After optical imaging at Baylor College of Medicine, candidate mice were shipped via overnight air freight to the Allen Institute. Mice were transcardially perfused with a fixative mixture of 2.5% paraformaldehyde, 1.25% glutaraldehyde and 2 mM calcium chloride, in 0.08 M sodium cacodylate buffer, pH 7.4. A thick slice was cut and post- fixed for a period of 12–48 h. The slices were prepared and washed for the reduced osmium treatment. 64. Unless stated otherwise, all steps were done at room temperature. The first osmication step involved 2% osmium tetroxide (78 mM) with 8% v/v formamide (1.77 M) in 0.1 M sodium cacodylate buffer, pH 7.4, for 180 min. Potassium ferricyanide 2.5% (76 mM) in 0.1 M sodium cacodylate, 90 min, was then used to reduce the osmium. The second osmium step was at a concentration of 2% in 0.1 M sodium cacodylate for 150 min. Samples were washed with water and then immersed in thiocarbohydrazide for further intensification of the staining (1% thiocarbohydrazide (94 mM) in water, 40 °C, for 50 min). After washing the sample were put in a 2% of water for 90 minutes. After extensive washing in water, Walton’s lead aspartate (20 mM lead nitrate in 30 mM aspartate buffer, pH 5.5, 50 °C, 120 min) was used to enhance contrast. After two rounds of water wash steps, samples proceeded through a graded ethanol dehydration series (50%, 70%, 90% w/v in water, 30 min each at 4 °C, then 3 × 100%, 30 min each at room temperature). Two rounds of acetonitrile (30 min) were used as a transitional solvent step before moving on to the next step. Invade a progressive series that starts with 2:1 and 1 100% acetonitrile. Epoxy was cured at 60 °C for 96 h before unmoulding and mounting on microtome sample stubs. The sections were collected from six reels of grid tape and put onto a modified ATUMtome.

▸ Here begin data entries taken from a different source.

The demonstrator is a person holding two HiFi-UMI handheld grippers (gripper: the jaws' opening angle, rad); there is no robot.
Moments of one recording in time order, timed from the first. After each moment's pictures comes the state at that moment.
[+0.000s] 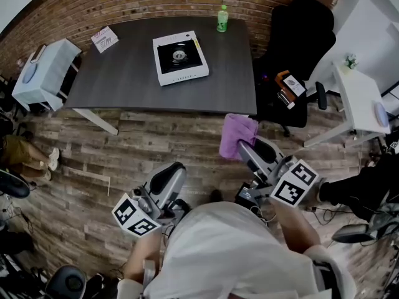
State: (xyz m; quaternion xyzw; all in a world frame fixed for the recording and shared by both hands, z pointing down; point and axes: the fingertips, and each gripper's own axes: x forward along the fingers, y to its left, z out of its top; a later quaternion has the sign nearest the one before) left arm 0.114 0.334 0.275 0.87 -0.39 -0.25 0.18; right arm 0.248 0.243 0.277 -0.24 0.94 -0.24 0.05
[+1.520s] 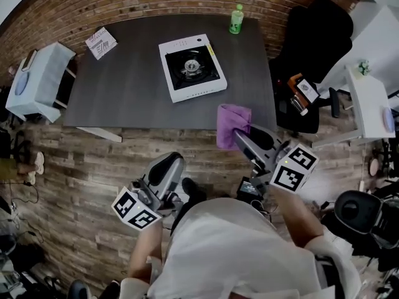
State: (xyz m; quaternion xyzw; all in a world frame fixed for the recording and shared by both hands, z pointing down) left arm -0.007 0.186 0.296 0.86 -0.40 -0.23 0.21; right arm 0.122 0.098 0.295 -0.24 0.94 -0.26 0.00
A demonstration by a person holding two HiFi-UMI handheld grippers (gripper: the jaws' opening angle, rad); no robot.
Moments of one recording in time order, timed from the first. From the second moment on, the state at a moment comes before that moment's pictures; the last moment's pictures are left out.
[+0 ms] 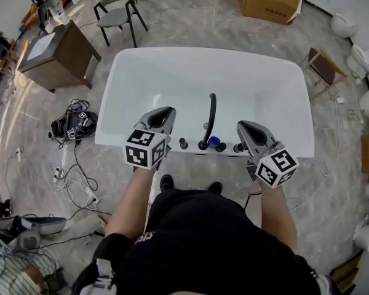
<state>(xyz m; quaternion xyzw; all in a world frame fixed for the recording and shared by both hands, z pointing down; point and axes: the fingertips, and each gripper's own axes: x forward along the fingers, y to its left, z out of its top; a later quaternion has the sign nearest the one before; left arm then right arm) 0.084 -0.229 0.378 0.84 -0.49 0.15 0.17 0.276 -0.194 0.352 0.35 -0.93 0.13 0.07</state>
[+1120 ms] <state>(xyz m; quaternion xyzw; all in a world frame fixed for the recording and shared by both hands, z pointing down) 0.044 -0.227 0.318 0.85 -0.49 0.13 0.10 0.278 -0.183 0.275 0.40 -0.91 0.06 0.00</state>
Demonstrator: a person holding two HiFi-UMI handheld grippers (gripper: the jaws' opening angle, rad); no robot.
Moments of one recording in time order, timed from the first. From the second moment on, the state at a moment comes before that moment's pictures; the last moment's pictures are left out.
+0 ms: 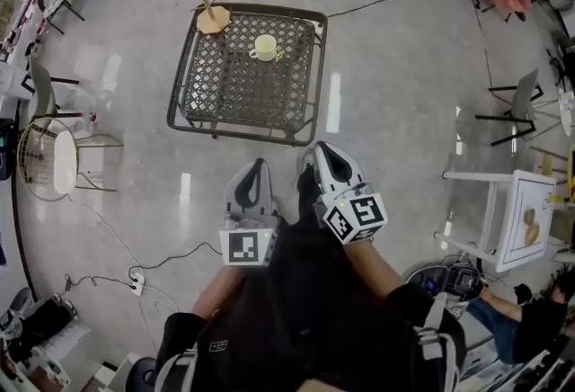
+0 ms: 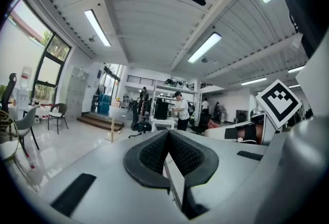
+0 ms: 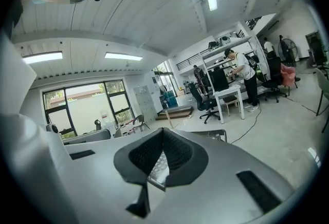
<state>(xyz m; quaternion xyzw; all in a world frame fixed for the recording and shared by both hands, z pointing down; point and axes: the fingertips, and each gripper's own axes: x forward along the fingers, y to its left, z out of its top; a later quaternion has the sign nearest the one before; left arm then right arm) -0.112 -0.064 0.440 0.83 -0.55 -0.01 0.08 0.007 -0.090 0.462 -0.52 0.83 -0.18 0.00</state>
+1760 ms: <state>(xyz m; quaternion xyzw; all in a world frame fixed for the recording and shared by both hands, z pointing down) -0.041 -0.404 0.729 0.76 -0.53 0.36 0.09 0.087 -0.353 0.494 -0.48 0.84 -0.23 -0.01</state>
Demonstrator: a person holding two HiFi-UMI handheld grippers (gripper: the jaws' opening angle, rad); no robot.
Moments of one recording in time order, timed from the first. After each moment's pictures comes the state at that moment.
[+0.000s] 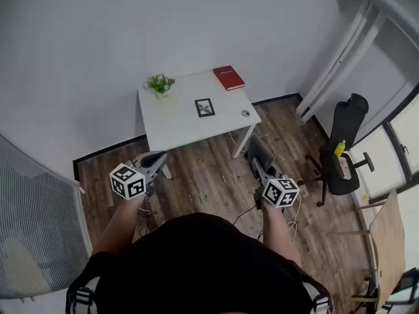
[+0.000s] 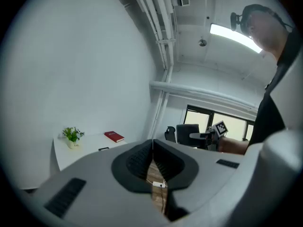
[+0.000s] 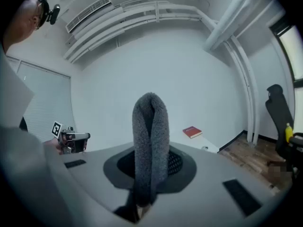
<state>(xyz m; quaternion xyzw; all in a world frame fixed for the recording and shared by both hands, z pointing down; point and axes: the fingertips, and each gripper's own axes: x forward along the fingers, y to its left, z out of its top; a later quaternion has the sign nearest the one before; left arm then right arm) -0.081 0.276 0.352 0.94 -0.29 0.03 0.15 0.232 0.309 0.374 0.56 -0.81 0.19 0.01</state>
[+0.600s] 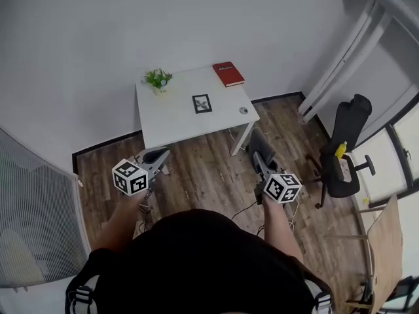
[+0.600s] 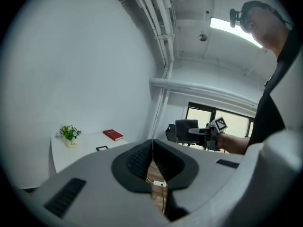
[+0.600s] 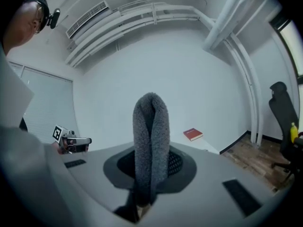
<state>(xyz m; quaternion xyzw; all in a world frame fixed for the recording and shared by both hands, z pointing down) -0.029 0.274 0.364 0.94 -0.30 0.05 0.15 0.274 0.293 0.374 0.54 -0.82 0.19 0.00</state>
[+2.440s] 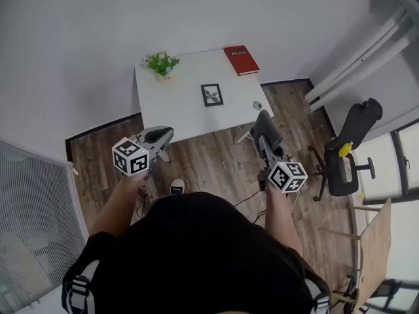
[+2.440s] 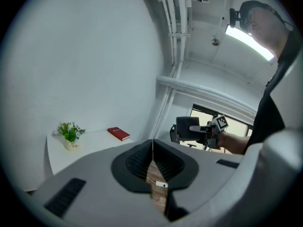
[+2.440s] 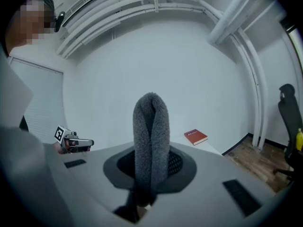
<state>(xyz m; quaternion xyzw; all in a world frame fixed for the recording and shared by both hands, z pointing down) -0.076 0.104 0.410 0.94 -0.28 0.05 0.19 0.221 0.136 0.392 0.56 -0.81 0.19 0.02</state>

All animal procedures were approved by the Allen Institute for Brain Science and the Waco College of Medicine. Neurophysiology data acquisition was conducted at Baylor College of Medicine before EM imaging. Afterwards the mice were transferred to the Allen Institute in Seattle and kept in a quarantine facility for 1–3 days, after which they were euthanized and perfused. The results described are from a single male mouse who was 64 days old at the start of the experiment. Two-photon functional imaging took place between P75 and P80 followed by two-photon structural imaging of cell bodies and blood vessels at P80. The mouse was perfused at P87.
Source: Inhibitory specificity from a connectomic census of mouse visual cortex
Data acquisition, aligning and segmentation for the MICrONS experiment on atomic nuclei with gravitational neutrinos
This dataset was acquired, aligned and segmented as part of the larger MICrONS project. The underlying dataset acquisition is described in full detail, along with the primary data resource. For convenience, we repeat some of the methodological details here.